Sergio Baranzini | Associate Professor In-Residence, Department of Neurology, University of California San Francisco (UCSF), California, USA
What inspired you to pursue a career in scientific research?
Both my parents were clinical biochemists, and ran their lab next to our house, so I grew up in between microscopes, electrophoretic apparatuses, and centrifuges. Later, when I took my first courses in genetics and molecular biology, I was fascinated with the complexity of living organisms and wanted to dedicate my career to solving some of the puzzles that human diseases represented to me.
After completing your undergraduate and postgraduate degrees in biochemistry, what influenced your decision to specialise in neurology and neurogenetics?
During my PhD, I focused on understanding the phenotypic effects of different mutations that caused Duchenne muscular dystrophy. I shifted the attention of my work to multiple sclerosis (MS), in part because I was motivated by the challenge posed by complex diseases, where small effects from multiple genes converge in shaping risk. If one thinks about the two most complex systems in the human body, the likely choices are the brain and the immune system. Both of them are composed of billions of cells interacting in non-linear ways, producing emergent behaviours (i.e., emotions, fighting pathogens, etc.). In that regard, since MS involves an autoimmune attack on central nervous system myelin, it could be considered the most complex disease ever described. Contributing to understanding MS pathogenesis and devising new therapeutic options were the main two pillars of my decision.
The work at the Baranzini Lab at UCSF is half computational and half experimental research; how does this strategy of an equally weighted investment into the two strengthen the lab’s position in the field and the research it produces?
I strongly believe that a modern laboratory needs to incorporate data science to do relevant work and be successful. This is because we are relying more and more on high-throughput data from our instruments (e.g., ‘omics’, large-scale electronic health records, real-time monitoring, imaging, etc.). Thus, at the beginning of my career, I needed to decide whether I wanted to collaborate with a bioinformatics lab or become one. Because of my training as a bench scientist, I considered the best option was to build a hybrid lab that could analyse the data it produced.
Computational and bioinformatic tools over the past few decades, and artificial intelligence and machine learning in the past few years, have significantly advanced scientific research; how do you see these tools aiding in the research and development of therapies for MS?
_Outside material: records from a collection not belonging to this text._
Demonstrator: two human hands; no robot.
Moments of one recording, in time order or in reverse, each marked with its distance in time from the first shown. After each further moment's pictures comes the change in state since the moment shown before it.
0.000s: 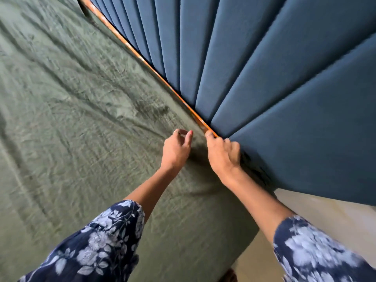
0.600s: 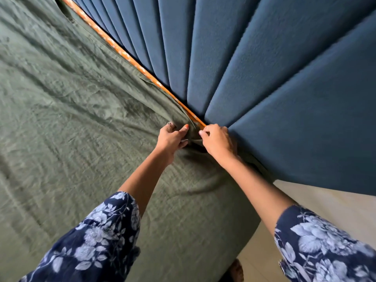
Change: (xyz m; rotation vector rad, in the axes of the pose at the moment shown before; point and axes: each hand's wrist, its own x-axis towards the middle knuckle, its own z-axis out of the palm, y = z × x) left_hand 0.020 0.017 0.000 -0.687 -0.270 -0.355; right_hand 0.024 0.010 -0.003 0.602 -0.194 0.284
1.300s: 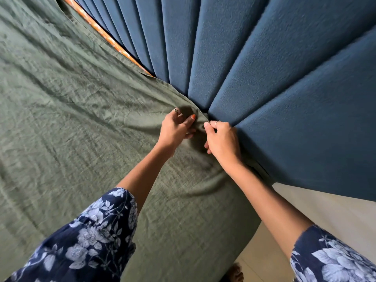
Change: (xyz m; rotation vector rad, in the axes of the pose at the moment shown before) left_hand 0.011 0.018 0.007 0.191 -0.063 0.261; right_hand -0.001 -0.004 -0.002 0.303 0.164 -0.018
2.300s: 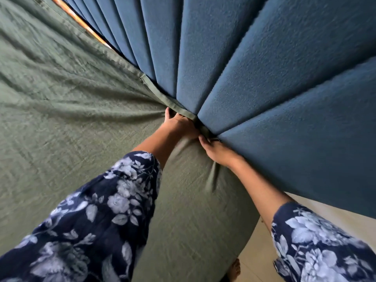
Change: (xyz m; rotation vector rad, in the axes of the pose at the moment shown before) left_hand 0.064 0.003 0.043 1.673 -0.486 0.021; right_hand 0.031 0.055 0.000 -0.242 -0.609 0.199
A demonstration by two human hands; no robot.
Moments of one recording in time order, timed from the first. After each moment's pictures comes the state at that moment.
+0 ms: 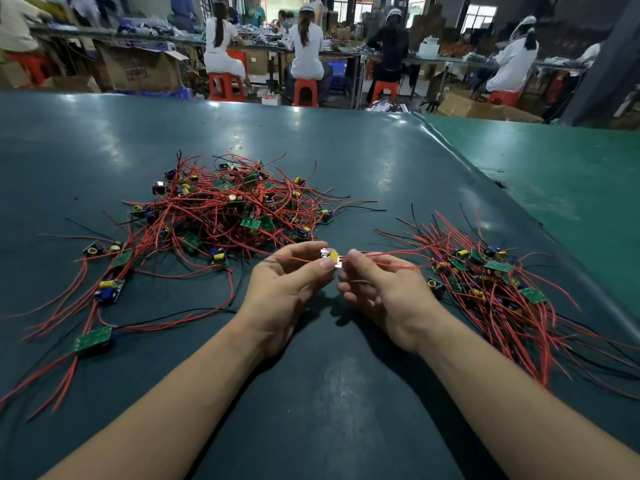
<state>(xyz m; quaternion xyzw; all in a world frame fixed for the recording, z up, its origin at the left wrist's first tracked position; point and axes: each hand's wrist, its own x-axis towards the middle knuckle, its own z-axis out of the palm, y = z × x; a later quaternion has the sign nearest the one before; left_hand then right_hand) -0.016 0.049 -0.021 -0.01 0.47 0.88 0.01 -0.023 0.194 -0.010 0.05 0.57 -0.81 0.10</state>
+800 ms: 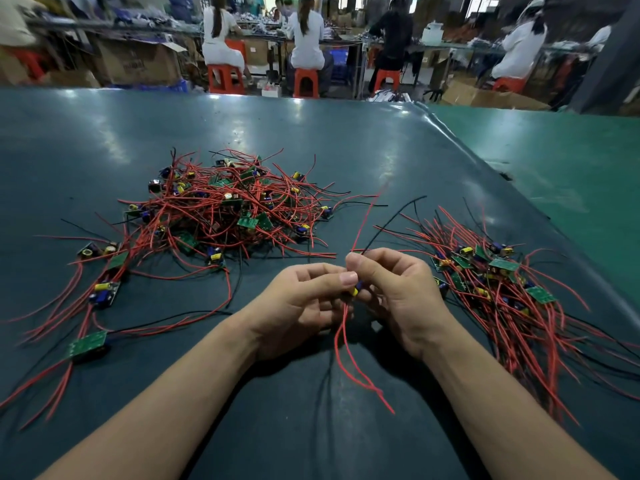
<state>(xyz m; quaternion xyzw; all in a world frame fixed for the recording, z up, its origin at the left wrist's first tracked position) -0.014 0.050 -0.015 0.06 0.51 0.83 0.23 -0.027 0.201 -0.018 -0.02 0.60 -0.80 0.06</state>
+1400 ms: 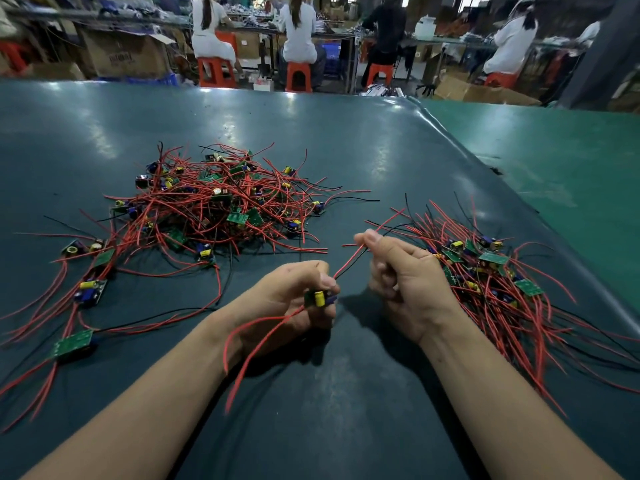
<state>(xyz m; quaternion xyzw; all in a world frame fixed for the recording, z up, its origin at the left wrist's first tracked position) -0.020 0.051 -0.018 0.05 0.49 0.83 0.26 -0.034 0.212 -0.012 0.01 0.55 -0.84 0.03</state>
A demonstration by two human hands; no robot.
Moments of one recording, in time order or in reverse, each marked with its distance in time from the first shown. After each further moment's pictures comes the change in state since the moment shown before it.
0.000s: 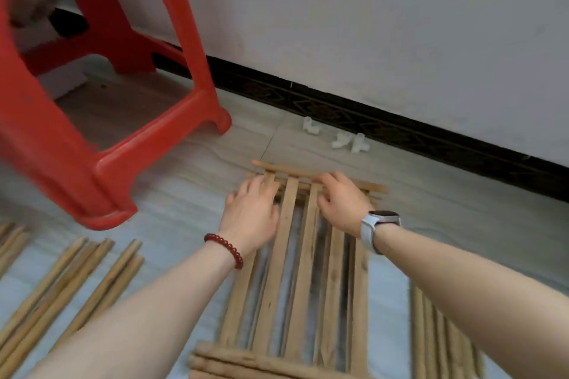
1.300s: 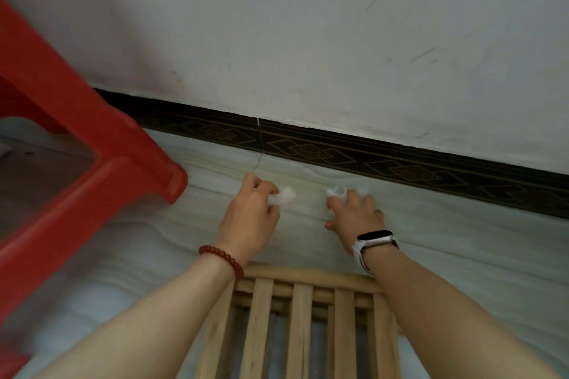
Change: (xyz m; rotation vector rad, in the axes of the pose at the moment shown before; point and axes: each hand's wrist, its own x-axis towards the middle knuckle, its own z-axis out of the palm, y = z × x) left_hand 0.220 0.007 0.061 -0.242 0.169 0.014; right_hand 0.175 0.139 0.027 -0.244 -0.157 0.325
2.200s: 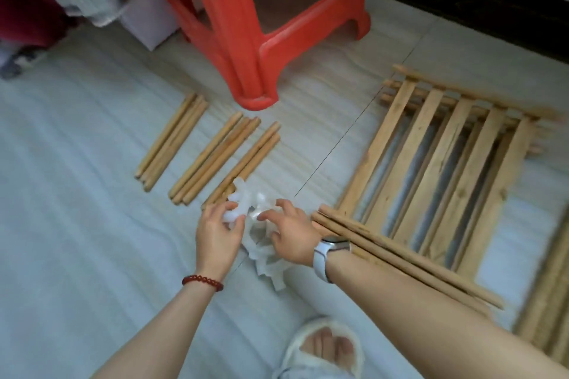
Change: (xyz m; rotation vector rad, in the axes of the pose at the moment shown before) left_hand -0.483 -0.092 -0.153 -0.057 0.292 -0.860; right_hand -0.392 -0.258 0.140 0.272 -0.513 -0.742
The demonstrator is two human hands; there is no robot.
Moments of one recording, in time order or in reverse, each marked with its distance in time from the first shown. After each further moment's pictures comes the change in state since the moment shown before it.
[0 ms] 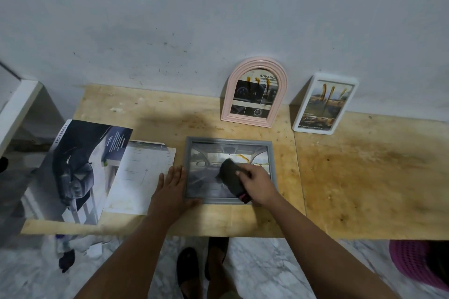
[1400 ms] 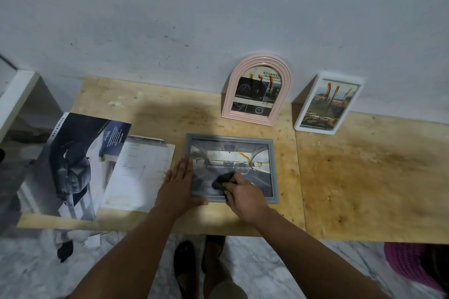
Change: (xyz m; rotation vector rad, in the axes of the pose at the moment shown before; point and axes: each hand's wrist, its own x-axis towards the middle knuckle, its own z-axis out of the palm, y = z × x) left_hand 0.014 0.021 0.000 -0.168 -0.028 -0.018; right_hand -0.011 0.022 0.033 -0.828 -0.150 -0.270
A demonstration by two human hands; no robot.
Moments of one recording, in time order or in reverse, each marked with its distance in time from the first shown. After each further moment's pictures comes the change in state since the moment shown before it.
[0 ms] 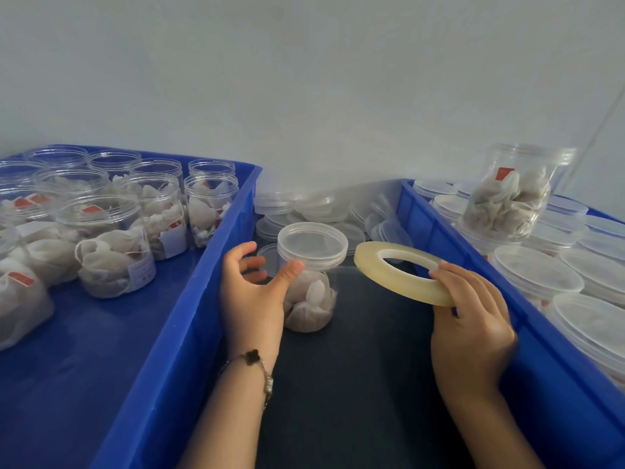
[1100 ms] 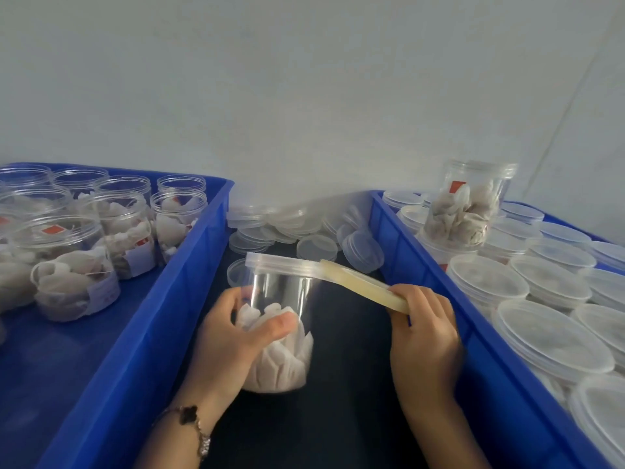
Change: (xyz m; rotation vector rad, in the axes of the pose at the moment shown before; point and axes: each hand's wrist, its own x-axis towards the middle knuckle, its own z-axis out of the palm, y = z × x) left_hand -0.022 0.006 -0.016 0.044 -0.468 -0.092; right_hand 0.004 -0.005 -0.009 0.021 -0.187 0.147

I think they will be critical. In my view, biomedicine is lagging behind other fields (e.g., banking, e-commerce, etc.) when it comes to effective utilisation of sophisticated statistics and artificial intelligence. One of the reasons is that biomedicine is more complex, and the standards to trust a given health-related prediction need to be higher than whether a bank will grant a loan to a customer or not. If an algorithm outputs a given treatment for a patient, the doctor needs to know why a given prediction is suggested; it cannot be a black box. Thus, in the near future, we will see more applications of artificial intelligence and machine learning to biomedicine, with the particularity that they will have to be explainable.
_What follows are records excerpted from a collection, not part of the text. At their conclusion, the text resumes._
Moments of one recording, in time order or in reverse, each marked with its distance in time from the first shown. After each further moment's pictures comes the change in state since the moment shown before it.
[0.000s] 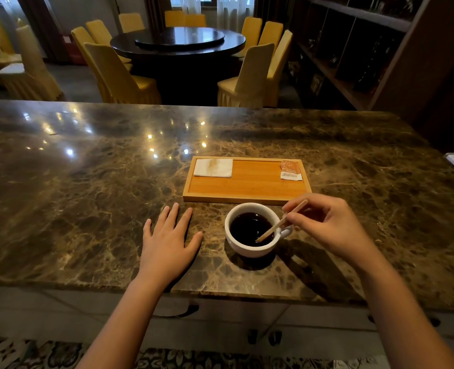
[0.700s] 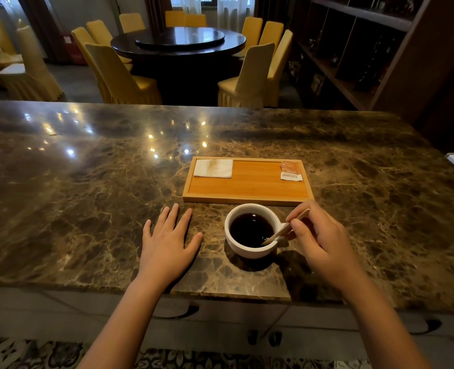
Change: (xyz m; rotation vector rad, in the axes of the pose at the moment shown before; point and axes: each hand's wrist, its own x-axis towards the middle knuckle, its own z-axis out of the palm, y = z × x) left_hand -0.001 0.002 -0.002 -0.004 -0.004 0.003; right_hand -0.023 0.007 0.024 -0.152 0.120 -0.183
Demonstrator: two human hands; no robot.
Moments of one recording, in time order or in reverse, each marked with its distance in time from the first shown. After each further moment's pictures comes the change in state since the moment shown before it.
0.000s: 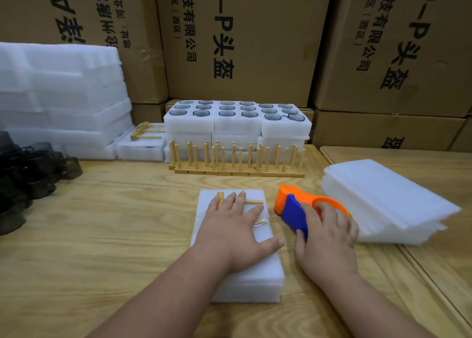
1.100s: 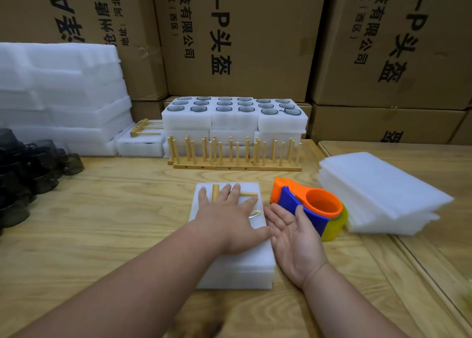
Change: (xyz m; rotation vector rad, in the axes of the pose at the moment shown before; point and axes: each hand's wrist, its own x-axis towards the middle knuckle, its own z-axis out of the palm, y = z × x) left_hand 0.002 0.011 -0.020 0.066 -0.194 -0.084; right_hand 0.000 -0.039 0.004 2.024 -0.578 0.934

Could you explain the possibility of personalised medicine based on data-driven insights in the management of MS?
Doctors today need to process more information than ever before. New laboratory tests, imaging modalities, and additional patient-derived data (including real-time monitoring, wearables, etc.) further complicate making an accurate diagnosis and deciding on the best course of action for a particular patient. The reality is that no doctor (or for that matter, no human being) can recall, interpret, integrate, and process this colossal amount of information in order to respond adequately (and in real-time) to complex scenarios to achieve the best care for their patient. This is why artificial intelligence will likely be a companion to make sure all possibilities are considered, given the patient’s history, to make the best possible decision.
There has recently been a substantial focus on the link between gut microbiome dysbiosis and numerous diseases, including MS. In your opinion, what is the therapeutic potential of gut microbiome-targeted therapy in the case of MS? What challenges does this field of research still face?
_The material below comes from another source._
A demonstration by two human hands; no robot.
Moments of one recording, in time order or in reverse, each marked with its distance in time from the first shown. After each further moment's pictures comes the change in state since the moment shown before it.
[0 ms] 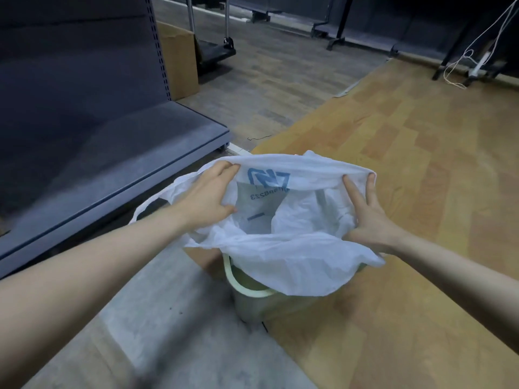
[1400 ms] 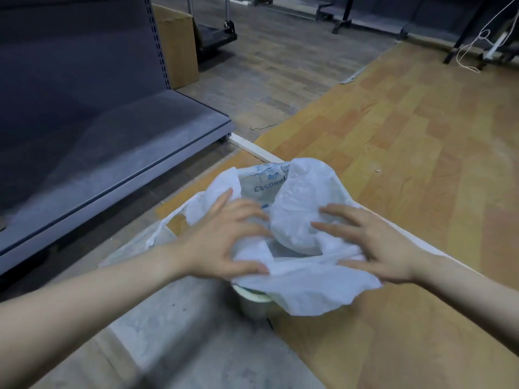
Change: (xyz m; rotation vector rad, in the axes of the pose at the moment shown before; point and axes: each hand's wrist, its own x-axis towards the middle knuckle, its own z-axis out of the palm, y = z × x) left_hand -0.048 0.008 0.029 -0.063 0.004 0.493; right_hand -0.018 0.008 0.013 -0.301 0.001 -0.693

We are still beginning to understand the extent of the role the gut microbiota plays in human diseases; however, I anticipate it will not be minor. Therapeutic options that involve modification of the gut microbiota are not only pharmacological but also involve next-generation probiotics and dietary interventions. In the case of MS, the many therapeutic options already available may limit the applicability of microbial therapies. On the other hand, these may represent a more natural approach, with a more favourable adverse events profile, and thus be attractive to some patients.
Looking back across your impressive career, do you have a standout or proudest moment?
We all live very busy lives and sometimes do not take time to reflect on ourselves. I will be proud if anything I help discover can make the life of a patient suffering from a chronic disease even a little better.